* _Work required_:
Look below for the line holding "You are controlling" and the line holding "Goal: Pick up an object". Transcribe exactly those lines and all lines between them, nothing more.
____
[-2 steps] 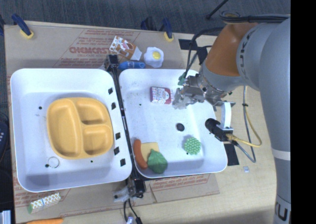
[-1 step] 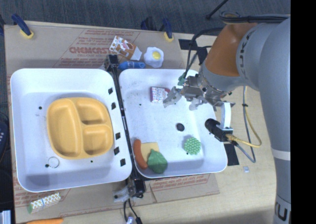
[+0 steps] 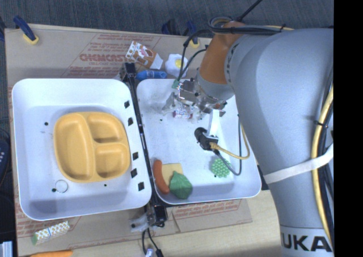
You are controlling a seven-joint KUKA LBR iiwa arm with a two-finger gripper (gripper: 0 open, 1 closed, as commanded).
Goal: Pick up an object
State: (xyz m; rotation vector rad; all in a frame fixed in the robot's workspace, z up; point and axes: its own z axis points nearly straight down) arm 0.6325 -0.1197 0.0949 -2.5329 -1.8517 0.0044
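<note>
Looming closest to the lens, the grey arm (image 3: 283, 137) is filling the right side of the view, its orange band (image 3: 214, 63) bending down toward the right bin (image 3: 249, 185). At the end of the arm the gripper (image 3: 184, 102) is hanging over the far part of that bin, and whether the jaws are open or closed cannot be told, since wrist parts and cabling are crowding them. Nothing is showing between them. A black cable end with a yellow lead (image 3: 211, 143) is dangling just below the wrist over the bin's middle. The pickable things are lying along the near edge of the right bin: an orange sausage-shaped piece (image 3: 160, 175) is resting by the dividing wall, touching a pale yellow block (image 3: 173, 169), and a dark green lump (image 3: 181, 186) is sitting against that block, close to the near rim. A light green knobbly piece (image 3: 221, 167) is lying apart from them, nearer the right wall. White floor is stretching open between these things and the gripper. In the left bin (image 3: 22, 137) a yellow divided tray (image 3: 91, 145) is lying flat, with bare floor all around it. Packets and clutter (image 3: 148, 60) are sitting on the bench (image 3: 85, 46) beyond the bins.
</note>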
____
* _Task output_:
You are controlling a seven-joint KUKA LBR iiwa arm with a two-finger gripper (gripper: 0 open, 1 closed, as commanded).
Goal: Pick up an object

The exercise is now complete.